Après l’élection d’octobre 2011, il existe une attente élevée de la part de population à voir ses conditions de vie changer. Le gouvernement a la difficile tâche non seulement de gérer la transition – tel que le processus démocratique avec la préparation de la nouvelle Constitution et la transition gouvernementale– mais aussi de répondre aux immenses attentes de la population, dans un contexte économique rendu difficile par la crise européenne et l’impact des tensions politiques et sociales. Il sera important de répondre aux attentes de ceux qui se sont battus pour la révolution et qui s’impatientent de voir leurs conditions s’améliorer au plus vite.
Il ressort de l’analyse présentée dans le présent document que certaines des questions évoquées nécessiteront des solutions urgentes à court terme, tandis que d’autres nécessiteront une approche à plus long terme ou un changement structurel.
De nombreux problèmes de gouvernance devront être résolus rapidement, puisque cela permettra de donner à la population le signe de changement, de rétablissement de la confiance publique, et permettra au nouveau gouvernement de promouvoir une nouvelle culture, notamment dans l’administration et dans le milieu des affaires. Parallèlement, la démocratisation accroîtra l’obligation de révision de comptes du gouvernement et de l’administration. Ceci pourrait impliquer une reconsidération du rôle de l’Etat dans l’économie et l’établissement de règles claires et transparentes pour le milieu des affaires, ainsi qu’une responsabilisation accrue du système judiciaire et des autres contre-pouvoirs. S’agissant des questions sociales, il est essentiel et urgent de faire face au ressentiment social, en fournissant des services sociaux avec une plus grande redevabilité et un meilleur ciblage, et en étendant le rôle des collectivités locales.
A long terme, une stratégie de croissance inclusive pourrait être adoptée, prévoyant des investissements et services publics conçus pour compenser les effets de la concentration économique dans certaines régions, combinée avec une politique de décentralisation. Pour faire face à la hausse du chômage, tandis que la création de l’emploi à travers les investissements publics sera nécessaire à court terme, l’accroissement de l’efficacité du marché du travail et un système éducatif mieux orienté permettront de réduire le chômage, notamment chez les jeunes. Néanmoins, le chômage des jeunes est essentiellement imputable au manque d’adéquation entre l’offre de travail et la structure économique, qui ne peut être résolu sans traiter la question structurelle de la progression sur la chaîne des valeurs et briser le cycle d’économie duale par une meilleure intégration du secteur onshore à l’économie mondiale.
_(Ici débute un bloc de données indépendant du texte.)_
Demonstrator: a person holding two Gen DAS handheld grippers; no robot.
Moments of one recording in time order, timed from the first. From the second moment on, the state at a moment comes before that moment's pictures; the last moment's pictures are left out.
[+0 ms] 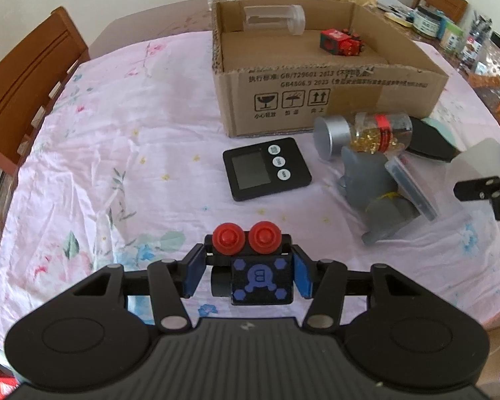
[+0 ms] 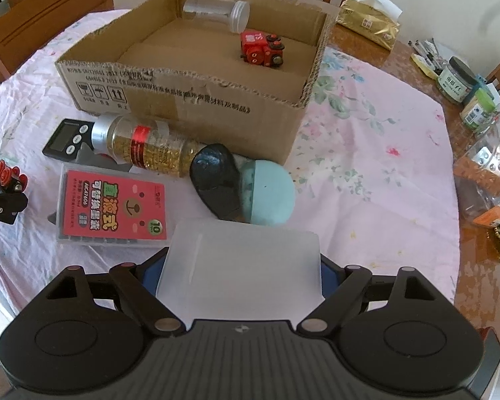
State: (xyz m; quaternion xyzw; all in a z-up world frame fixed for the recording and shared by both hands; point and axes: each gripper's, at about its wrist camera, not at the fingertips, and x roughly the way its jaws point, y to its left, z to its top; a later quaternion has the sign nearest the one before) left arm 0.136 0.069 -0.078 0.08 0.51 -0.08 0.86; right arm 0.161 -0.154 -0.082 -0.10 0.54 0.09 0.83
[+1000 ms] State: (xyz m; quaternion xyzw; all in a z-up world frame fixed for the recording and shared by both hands) left arm 0.307 0.027 0.001 0.11 0.42 -0.16 0.89; right arm 0.221 -0.143 0.011 -0.10 0.43 0.14 0.89
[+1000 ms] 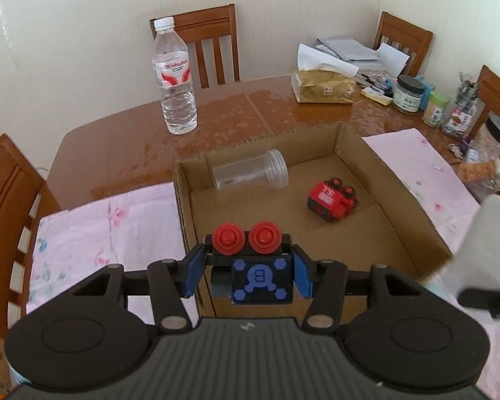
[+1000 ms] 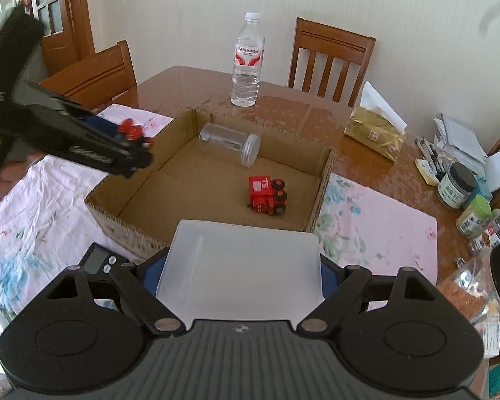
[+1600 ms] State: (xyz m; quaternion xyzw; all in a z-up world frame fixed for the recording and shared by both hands) left arm 0.343 0.056 -0.004 0.07 0.39 -0.10 0.91; right arm 0.271 -0.130 -0.005 -0.10 0.44 0.15 0.88
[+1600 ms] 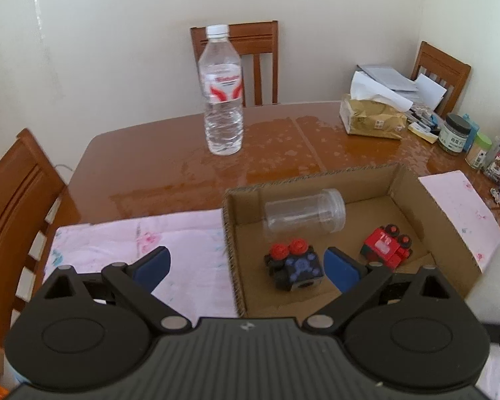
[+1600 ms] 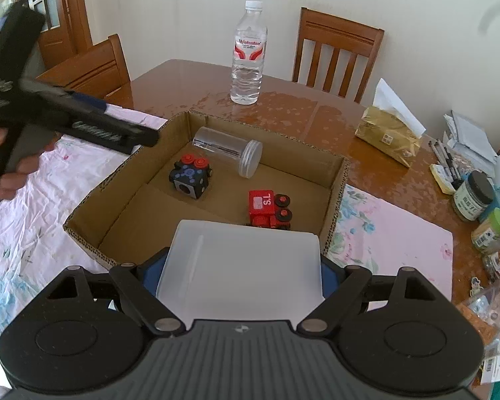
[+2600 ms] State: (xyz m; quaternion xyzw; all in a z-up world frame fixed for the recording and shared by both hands) left arm 0.232 0.103 -0.017 0.03 0.43 -0.03 0.90; right arm 0.283 -0.120 0.015 -0.06 0.41 0.13 0.90
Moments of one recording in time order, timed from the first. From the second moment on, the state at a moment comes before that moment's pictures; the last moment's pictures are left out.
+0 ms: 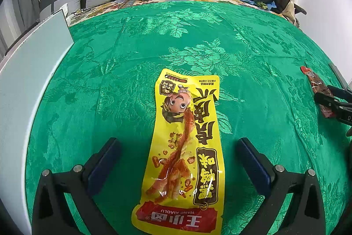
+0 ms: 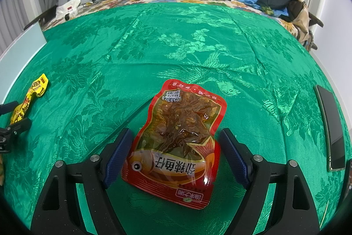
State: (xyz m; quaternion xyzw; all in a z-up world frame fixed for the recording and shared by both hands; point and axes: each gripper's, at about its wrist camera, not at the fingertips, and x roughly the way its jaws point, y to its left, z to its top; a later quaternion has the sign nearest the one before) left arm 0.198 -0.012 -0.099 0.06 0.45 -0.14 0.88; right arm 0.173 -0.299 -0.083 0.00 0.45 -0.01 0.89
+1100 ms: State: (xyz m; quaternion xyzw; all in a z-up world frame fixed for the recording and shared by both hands) left arm 0.198 -0.014 -0.093 0.10 0.49 -0.19 0.85; right arm 0.176 -0.298 -0.081 0.00 0.47 -0.01 0.89
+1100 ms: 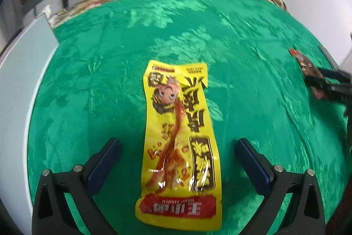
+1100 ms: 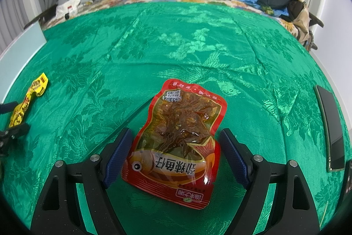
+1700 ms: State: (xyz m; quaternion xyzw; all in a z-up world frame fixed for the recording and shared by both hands) left arm 0.153 0.075 -0.002 -0.13 0.44 -0.22 0.86; right arm 0.143 -0.276 0.017 0.16 0.47 0.14 0.86
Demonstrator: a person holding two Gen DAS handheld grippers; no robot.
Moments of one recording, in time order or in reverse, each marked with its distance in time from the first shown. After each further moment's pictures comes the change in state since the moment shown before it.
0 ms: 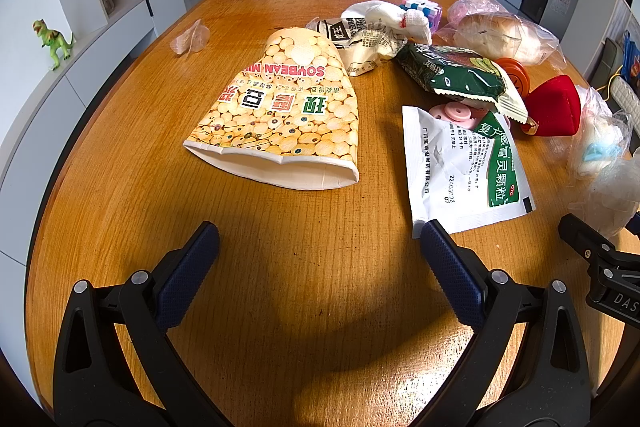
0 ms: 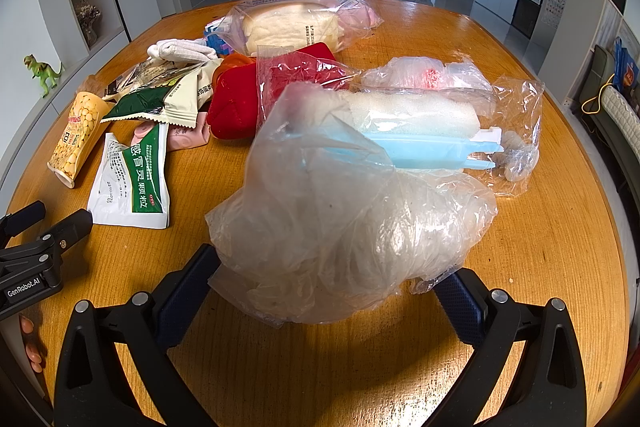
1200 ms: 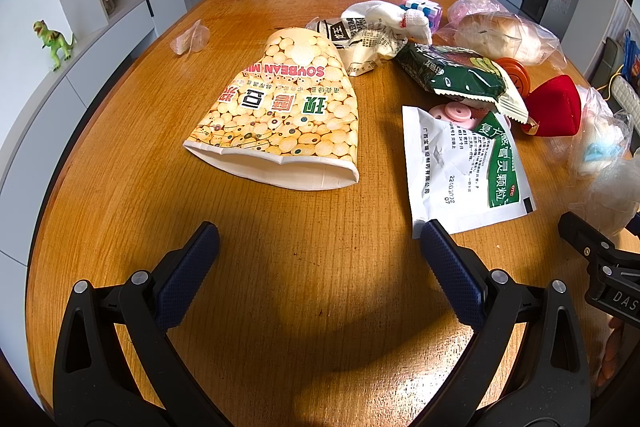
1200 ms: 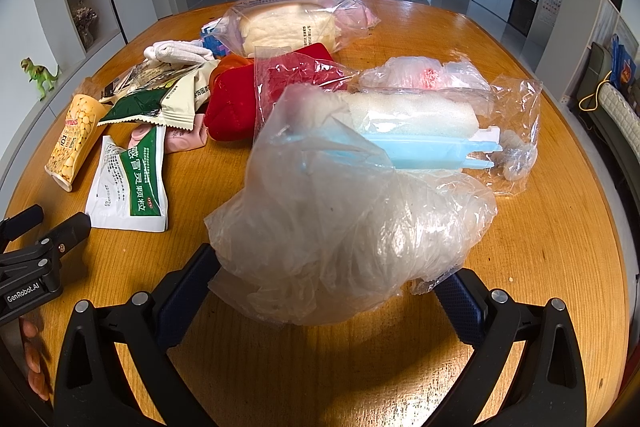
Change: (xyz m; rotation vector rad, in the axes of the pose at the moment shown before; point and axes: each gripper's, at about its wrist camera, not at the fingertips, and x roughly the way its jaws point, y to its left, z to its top) left arm 0.000 0.001 0.000 0.000 0.000 0.002; right arm 0.000 0.001 0.002 0.010 0.000 -0.011
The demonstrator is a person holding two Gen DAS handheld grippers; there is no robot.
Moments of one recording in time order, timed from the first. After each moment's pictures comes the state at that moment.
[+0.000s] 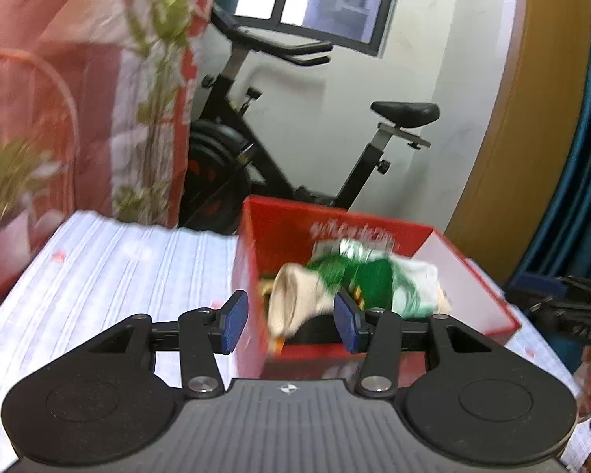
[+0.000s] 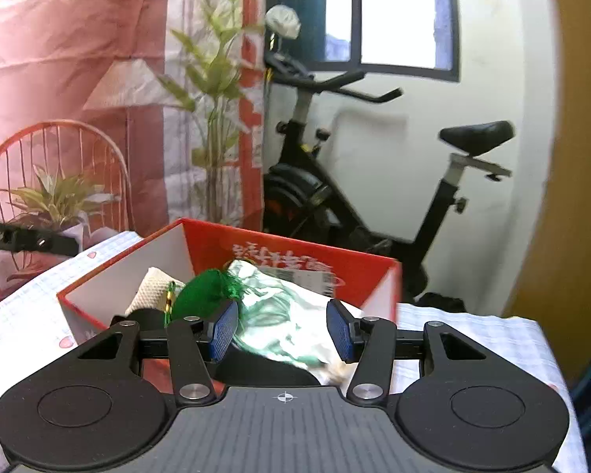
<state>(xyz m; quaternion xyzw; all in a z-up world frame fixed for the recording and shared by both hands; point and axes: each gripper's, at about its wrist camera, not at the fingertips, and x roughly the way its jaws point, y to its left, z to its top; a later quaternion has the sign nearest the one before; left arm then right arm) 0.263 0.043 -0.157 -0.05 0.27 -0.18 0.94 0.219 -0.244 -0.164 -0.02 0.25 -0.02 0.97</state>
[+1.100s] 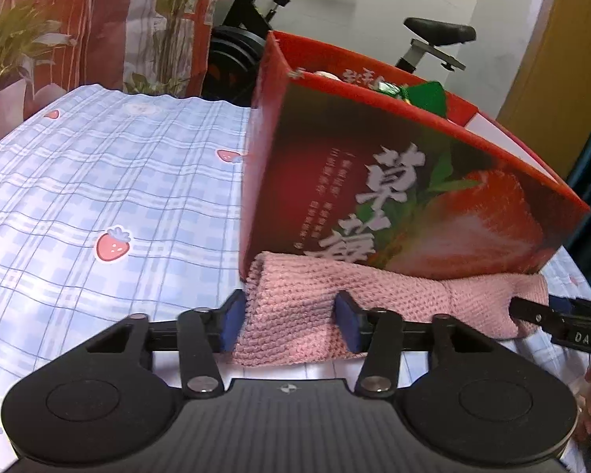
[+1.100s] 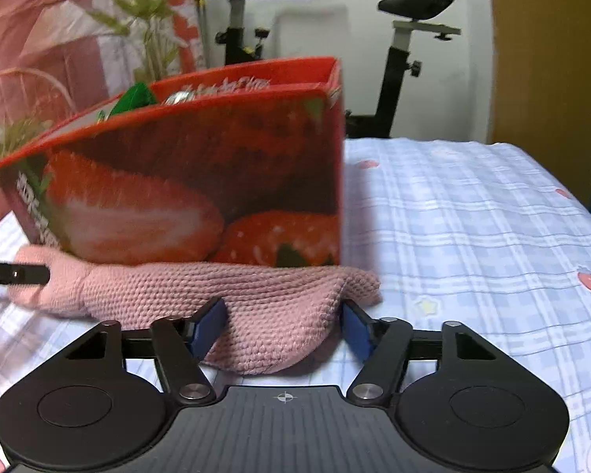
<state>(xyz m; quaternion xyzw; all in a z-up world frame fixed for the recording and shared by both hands) 0.265 0.025 -0.275 -0.05 0.37 -0.16 0.91 0.179 -0.268 -0.308 0.08 0.36 -0.07 0.93</state>
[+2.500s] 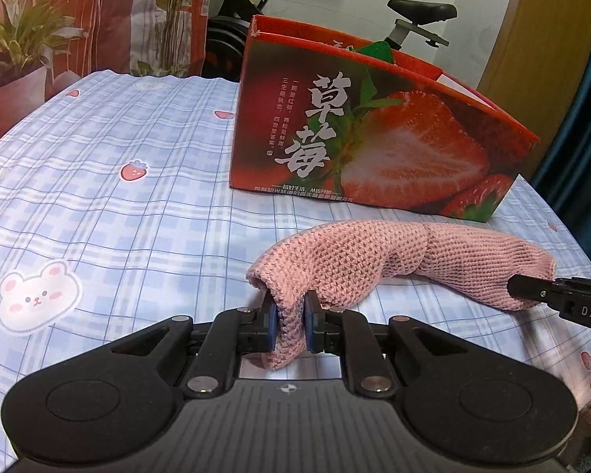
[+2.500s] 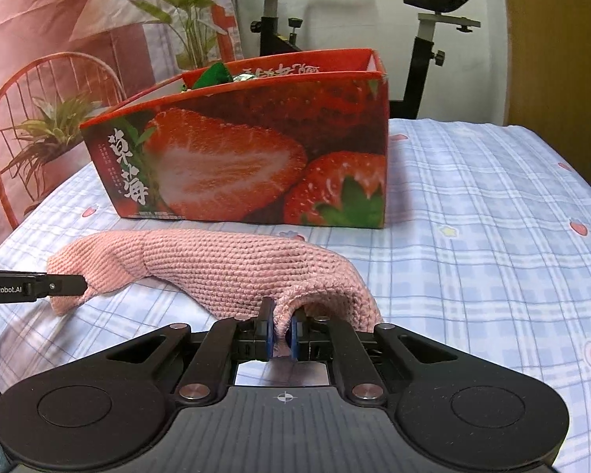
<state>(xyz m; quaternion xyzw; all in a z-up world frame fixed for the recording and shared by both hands) 0.188 0.026 -0.273 -0.04 0.38 -0.16 0.91 0.109 -0.227 -0.285 0.09 0.37 -0.03 0.92</state>
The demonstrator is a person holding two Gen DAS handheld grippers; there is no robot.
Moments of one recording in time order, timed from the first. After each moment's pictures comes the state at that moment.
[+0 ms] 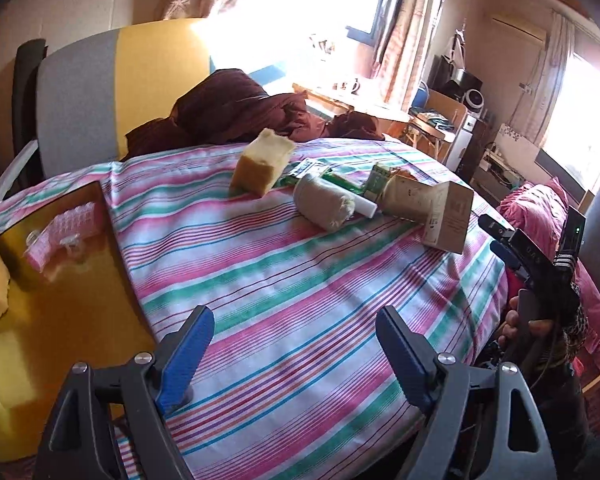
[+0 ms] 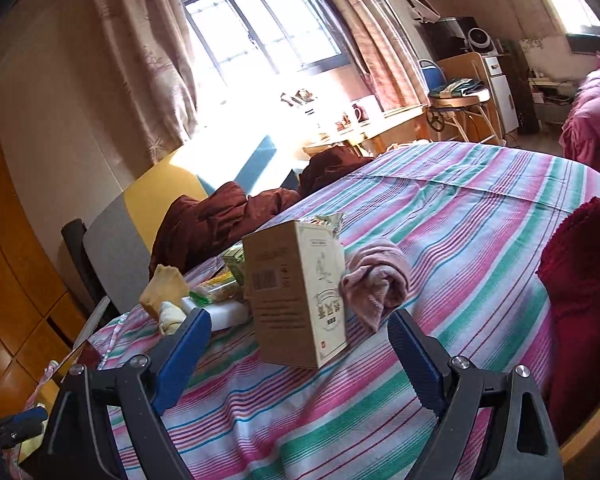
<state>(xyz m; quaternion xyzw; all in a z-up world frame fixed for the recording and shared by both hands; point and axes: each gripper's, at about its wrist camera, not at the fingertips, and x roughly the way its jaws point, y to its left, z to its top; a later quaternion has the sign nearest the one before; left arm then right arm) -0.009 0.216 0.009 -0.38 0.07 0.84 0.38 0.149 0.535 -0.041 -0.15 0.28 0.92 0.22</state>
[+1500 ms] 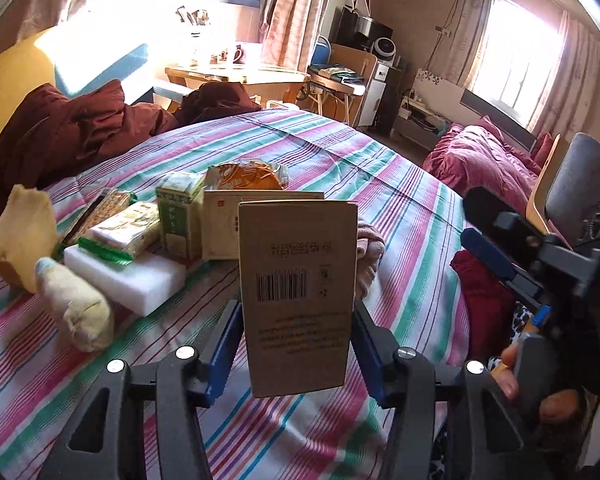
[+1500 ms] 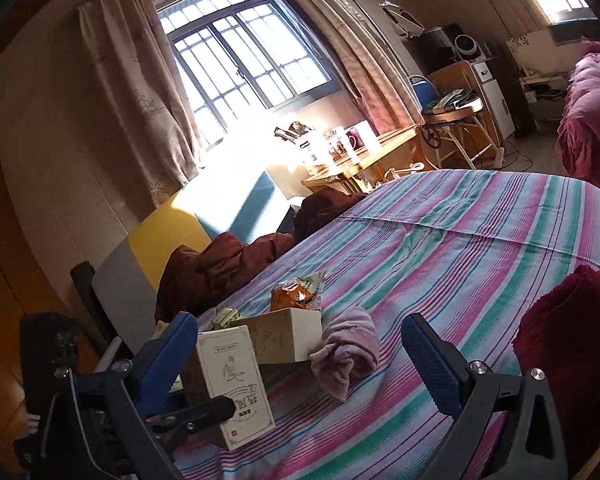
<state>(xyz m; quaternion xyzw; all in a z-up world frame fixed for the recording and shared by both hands) -0.008 0.448 -0.019 -0.38 0.13 0.76 0.51 0.158 0.582 -0.023 -0.10 0.30 0.92 0.22</state>
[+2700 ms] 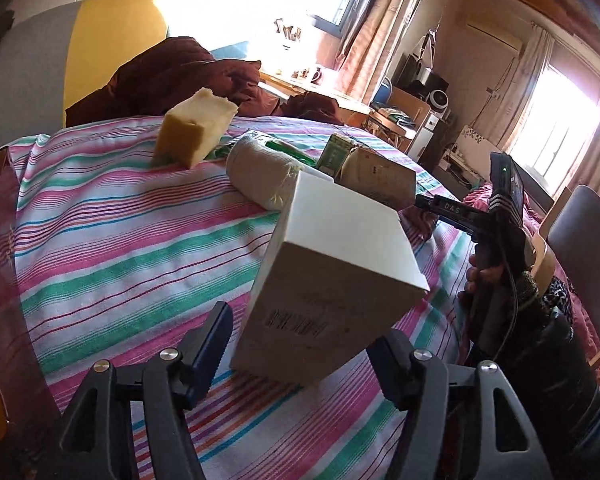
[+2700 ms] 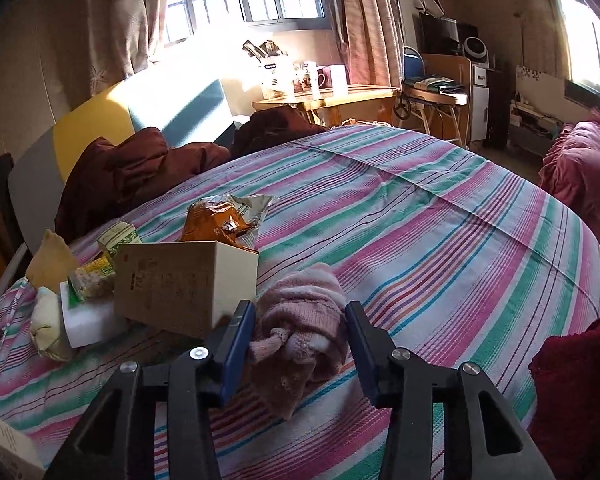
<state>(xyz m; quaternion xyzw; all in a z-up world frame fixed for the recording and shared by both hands) -0.017 0.270 -0.049 -0.40 0.02 0.80 0.45 0.077 0.601 -0.060 -0.29 0.19 0.89 0.31</state>
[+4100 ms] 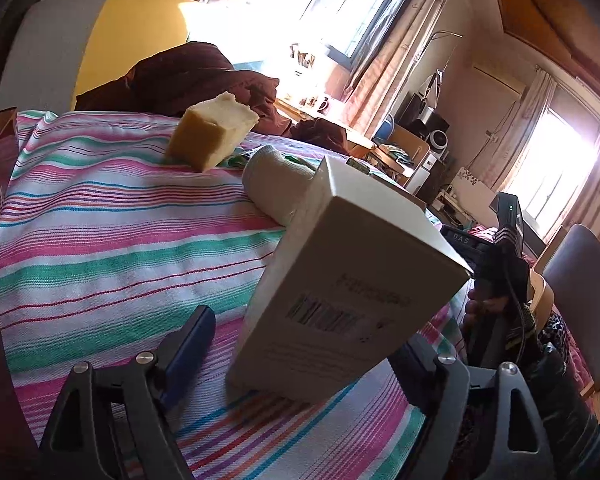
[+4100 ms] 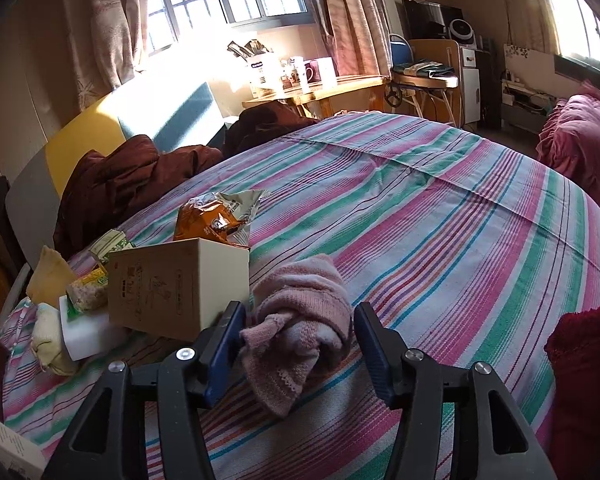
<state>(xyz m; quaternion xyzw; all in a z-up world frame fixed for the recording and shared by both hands) -0.037 0.261 -0.076 -0.37 -0.05 0.81 0.45 0.075 0.608 -0.071 -0.28 0.23 0.88 0.31</state>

La révolution et le processus de démocratisation offrent à la Tunisie une opportunité unique de se défaire des goulots d’étranglement qui ont entravé son développement. Aujourd’hui plus que jamais, la société civile, qui a été à l’origine de ce changement politique, aura la responsabilité de prendre part au programme de développement du pays. Le secteur privé, qui a souvent souffert des problèmes de gouvernance du secteur public, jouera également un rôle clé dans l’amélioration de la compétitivité et de la croissance du pays. Tandis que les collectivités locales servaient de canaux du pouvoir centralisé sous l’ancien régime, elles devront désormais servir les populations locales et influencer la politique des pouvoirs publics en leurs faveurs.
Le terme « révolution » implique, par définition, un bouleversement des rôles, avec l’attribution de nouvelles tâches et de nouveaux objectifs pour chaque partie prenante. Tirer les leçons du passé et entreprendre une évaluation objective des politiques du passé sont également crucial pour avancer, tant pour le pays que pour la communauté internationale de développement.
La transition reste encore fragile, et le rôle de la communauté internationale, et particulièrement de la Banque africaine de développement, sera d’aider à rendre la transition tunisienne un succès, en la soutenant dans la recherche et la construction d’une nouvelle voie de développement, tant pour le pays que pour les autres pays arabes et en développement.